### TASK REQUIREMENTS
The entries follow. Print each one exactly.
——————
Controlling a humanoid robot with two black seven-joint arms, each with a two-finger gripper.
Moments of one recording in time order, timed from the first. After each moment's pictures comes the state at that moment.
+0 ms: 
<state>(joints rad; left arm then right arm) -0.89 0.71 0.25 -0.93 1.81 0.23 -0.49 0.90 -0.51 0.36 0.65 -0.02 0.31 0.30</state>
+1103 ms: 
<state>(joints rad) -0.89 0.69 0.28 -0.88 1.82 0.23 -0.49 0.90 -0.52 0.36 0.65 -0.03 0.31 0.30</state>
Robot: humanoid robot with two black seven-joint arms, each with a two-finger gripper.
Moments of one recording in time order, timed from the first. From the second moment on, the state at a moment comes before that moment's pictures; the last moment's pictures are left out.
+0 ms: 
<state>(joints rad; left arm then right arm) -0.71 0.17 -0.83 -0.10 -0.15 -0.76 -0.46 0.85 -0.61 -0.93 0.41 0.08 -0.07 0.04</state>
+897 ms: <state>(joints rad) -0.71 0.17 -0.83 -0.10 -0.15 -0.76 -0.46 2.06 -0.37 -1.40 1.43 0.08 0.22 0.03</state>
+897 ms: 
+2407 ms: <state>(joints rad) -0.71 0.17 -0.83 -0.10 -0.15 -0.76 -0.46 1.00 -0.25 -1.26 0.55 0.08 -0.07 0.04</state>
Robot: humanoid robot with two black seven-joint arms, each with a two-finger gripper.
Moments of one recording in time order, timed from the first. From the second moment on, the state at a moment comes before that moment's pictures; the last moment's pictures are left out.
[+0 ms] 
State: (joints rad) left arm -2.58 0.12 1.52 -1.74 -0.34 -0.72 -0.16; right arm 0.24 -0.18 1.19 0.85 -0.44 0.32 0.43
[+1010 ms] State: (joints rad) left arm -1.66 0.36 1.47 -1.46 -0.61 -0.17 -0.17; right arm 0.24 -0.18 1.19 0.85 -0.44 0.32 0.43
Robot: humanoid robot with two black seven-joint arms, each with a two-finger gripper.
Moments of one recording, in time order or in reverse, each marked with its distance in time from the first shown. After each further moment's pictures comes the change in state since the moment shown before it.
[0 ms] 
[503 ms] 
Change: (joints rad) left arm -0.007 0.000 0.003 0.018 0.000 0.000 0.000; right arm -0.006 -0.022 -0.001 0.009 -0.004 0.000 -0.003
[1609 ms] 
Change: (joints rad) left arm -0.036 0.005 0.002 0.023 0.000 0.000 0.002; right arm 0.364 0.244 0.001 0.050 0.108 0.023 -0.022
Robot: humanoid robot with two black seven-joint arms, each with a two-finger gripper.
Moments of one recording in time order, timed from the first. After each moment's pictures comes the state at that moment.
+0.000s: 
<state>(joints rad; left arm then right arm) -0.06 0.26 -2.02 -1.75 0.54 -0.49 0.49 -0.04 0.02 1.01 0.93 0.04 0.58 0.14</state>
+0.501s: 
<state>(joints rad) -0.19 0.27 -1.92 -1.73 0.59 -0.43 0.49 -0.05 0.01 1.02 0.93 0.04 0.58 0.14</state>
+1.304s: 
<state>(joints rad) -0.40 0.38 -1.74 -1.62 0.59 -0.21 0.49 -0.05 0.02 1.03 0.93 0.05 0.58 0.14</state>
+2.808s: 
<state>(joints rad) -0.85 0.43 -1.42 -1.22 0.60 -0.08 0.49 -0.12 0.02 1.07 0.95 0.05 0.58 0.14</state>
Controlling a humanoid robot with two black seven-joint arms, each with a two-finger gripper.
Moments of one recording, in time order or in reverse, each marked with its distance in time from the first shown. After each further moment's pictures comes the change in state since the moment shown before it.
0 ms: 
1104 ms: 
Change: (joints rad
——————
### OUTPUT OF THE TASK
Controlling a humanoid robot with two black seven-joint arms, each with a two-finger gripper.
Moments of one recording in time order, timed from the first. After each moment's pictures comes the state at that moment.
+0 ms: 
<state>(joints rad; left arm then right arm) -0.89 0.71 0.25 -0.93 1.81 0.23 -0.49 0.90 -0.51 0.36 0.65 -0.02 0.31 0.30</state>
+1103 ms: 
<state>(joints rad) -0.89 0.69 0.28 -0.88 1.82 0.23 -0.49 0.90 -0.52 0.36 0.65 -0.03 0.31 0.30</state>
Robot: humanoid robot with two black seven-joint arms, each with a two-finger gripper.
Moments of one recording in time order, timed from the first. From the second moment on, the state at a moment comes before that moment's pictures; the last moment's pictures are left out.
+0 ms: 
<state>(joints rad; left arm then right arm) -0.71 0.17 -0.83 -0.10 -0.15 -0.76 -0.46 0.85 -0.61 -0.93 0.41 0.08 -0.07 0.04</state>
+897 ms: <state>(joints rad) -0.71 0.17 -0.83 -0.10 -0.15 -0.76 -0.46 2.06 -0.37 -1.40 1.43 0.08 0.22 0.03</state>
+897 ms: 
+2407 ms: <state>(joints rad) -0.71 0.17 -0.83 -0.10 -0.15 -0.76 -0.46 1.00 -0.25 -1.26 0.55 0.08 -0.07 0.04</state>
Robot: humanoid robot with two black seven-joint arms, each with a two-finger gripper.
Moments of one recording in time order, timed from the first. From the second moment on, the state at a moment comes before that moment's pictures; the last moment's pictures are left out.
[+0 ms] 
State: (joints rad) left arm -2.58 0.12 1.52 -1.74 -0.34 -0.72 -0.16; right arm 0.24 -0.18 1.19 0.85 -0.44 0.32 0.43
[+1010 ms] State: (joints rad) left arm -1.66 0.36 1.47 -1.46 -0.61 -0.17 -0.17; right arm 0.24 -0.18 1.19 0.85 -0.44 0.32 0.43
Robot: humanoid robot with two black seven-joint arms, each with a two-finger gripper.
Moments of one recording, in time order or in reverse, each marked with its distance in time from the first shown. After each further moment's pictures comes the change in state since the moment shown before it.
[0 ms] 
[503 ms] 
Change: (joints rad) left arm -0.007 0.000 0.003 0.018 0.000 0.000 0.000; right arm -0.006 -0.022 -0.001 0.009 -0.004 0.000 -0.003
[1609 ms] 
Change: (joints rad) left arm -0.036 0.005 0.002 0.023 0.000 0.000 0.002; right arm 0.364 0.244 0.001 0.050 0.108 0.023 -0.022
Robot: humanoid robot with two black seven-joint arms, each with a two-finger gripper.
Moments of one recording in time order, timed from the first. After each moment's pictures comes the state at that moment.
+0.000s: 
<state>(joints rad; left arm then right arm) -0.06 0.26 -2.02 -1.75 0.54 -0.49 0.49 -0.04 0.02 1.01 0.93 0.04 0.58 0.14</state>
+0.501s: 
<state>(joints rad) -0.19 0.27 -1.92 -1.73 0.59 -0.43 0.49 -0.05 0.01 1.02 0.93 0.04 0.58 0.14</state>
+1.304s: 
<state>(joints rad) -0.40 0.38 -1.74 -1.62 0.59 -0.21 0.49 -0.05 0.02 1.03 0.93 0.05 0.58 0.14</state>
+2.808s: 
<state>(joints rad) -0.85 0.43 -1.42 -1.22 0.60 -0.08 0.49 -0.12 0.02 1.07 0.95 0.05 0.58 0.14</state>
Controlling a humanoid robot with two black seven-joint arms, each with a two-finger gripper.
Moments of one recording, in time order or in reverse, each marked with its distance in time from the first shown. After each further moment's pictures comes the change in state since the moment shown before it.
0 ms: 
1104 ms: 
Change: (joints rad

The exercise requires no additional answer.